- Required action:
Look through the records below for the word "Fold". Report how many lines have it, and only that number.

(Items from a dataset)
━━━━━━

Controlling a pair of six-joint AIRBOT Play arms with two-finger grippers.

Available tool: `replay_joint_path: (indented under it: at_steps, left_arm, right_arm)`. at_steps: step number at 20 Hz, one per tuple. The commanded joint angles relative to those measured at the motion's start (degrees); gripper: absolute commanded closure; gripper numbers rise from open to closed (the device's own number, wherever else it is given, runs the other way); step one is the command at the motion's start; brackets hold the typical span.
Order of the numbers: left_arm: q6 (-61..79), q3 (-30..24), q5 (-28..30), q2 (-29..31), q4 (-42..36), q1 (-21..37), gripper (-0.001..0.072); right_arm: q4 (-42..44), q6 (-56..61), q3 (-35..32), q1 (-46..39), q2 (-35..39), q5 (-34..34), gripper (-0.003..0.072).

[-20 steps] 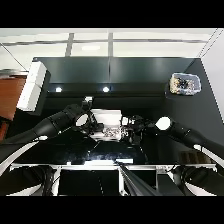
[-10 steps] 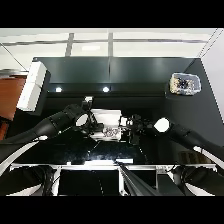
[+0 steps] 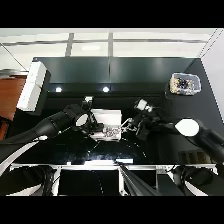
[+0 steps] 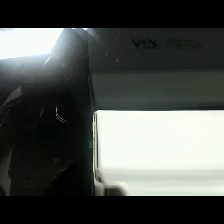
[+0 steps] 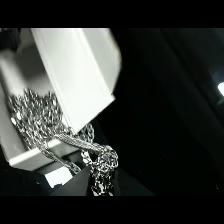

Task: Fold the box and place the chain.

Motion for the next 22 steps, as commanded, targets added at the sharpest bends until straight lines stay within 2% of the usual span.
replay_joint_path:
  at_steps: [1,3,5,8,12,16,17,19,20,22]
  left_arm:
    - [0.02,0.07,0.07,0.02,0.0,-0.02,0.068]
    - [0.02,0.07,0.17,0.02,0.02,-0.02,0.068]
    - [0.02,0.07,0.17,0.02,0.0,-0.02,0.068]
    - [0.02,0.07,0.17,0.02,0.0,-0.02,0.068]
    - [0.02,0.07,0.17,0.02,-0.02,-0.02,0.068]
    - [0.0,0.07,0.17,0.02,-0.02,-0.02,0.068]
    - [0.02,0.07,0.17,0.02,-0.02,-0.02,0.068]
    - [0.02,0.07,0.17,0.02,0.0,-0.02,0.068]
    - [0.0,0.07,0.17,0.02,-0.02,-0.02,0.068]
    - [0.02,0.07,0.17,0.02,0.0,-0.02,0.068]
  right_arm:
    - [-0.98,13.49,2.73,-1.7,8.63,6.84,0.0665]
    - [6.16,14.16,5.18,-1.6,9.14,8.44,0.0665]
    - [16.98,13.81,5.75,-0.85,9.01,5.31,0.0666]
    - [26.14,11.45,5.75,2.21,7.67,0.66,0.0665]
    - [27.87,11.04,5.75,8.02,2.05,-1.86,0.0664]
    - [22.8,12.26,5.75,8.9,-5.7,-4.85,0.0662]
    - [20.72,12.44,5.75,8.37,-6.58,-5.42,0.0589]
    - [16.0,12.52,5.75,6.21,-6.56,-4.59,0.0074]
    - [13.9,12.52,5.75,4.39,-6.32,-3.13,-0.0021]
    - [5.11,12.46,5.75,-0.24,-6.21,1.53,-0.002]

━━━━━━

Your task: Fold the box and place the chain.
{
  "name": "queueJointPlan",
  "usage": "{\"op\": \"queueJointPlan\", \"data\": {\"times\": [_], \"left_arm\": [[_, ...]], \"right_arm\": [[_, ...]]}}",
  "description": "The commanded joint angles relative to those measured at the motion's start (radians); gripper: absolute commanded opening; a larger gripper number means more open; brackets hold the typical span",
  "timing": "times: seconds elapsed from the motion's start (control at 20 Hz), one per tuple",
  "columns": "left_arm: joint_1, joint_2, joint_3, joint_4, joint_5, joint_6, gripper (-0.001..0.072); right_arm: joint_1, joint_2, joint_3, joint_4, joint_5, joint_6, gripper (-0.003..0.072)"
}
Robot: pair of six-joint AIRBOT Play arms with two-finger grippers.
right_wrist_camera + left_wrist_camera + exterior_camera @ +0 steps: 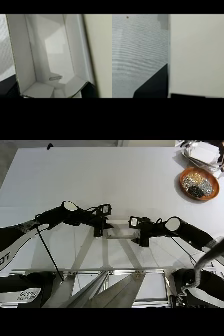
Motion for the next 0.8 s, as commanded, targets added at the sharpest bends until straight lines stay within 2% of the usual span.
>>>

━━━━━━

- Response below:
2